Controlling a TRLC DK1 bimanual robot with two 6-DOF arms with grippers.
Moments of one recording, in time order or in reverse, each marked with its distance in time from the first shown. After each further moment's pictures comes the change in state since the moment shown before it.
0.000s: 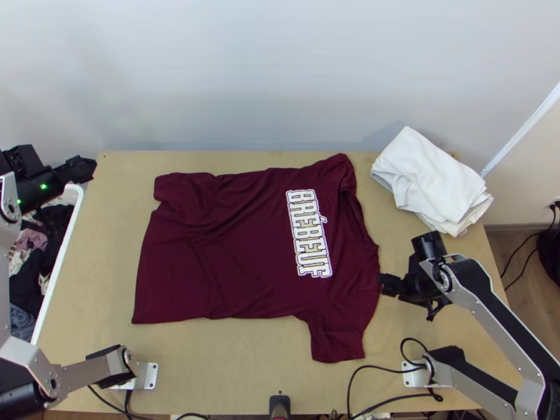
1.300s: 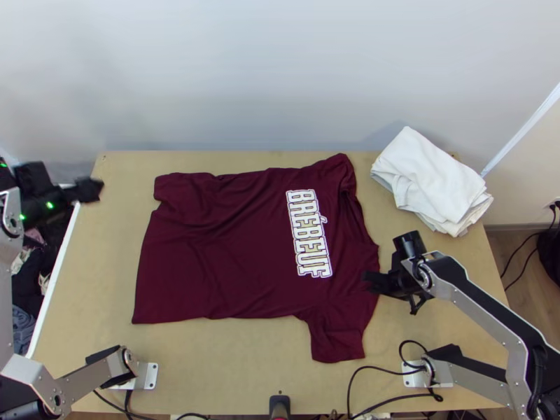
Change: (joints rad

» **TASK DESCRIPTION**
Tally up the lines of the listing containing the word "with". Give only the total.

» **REPLY**
2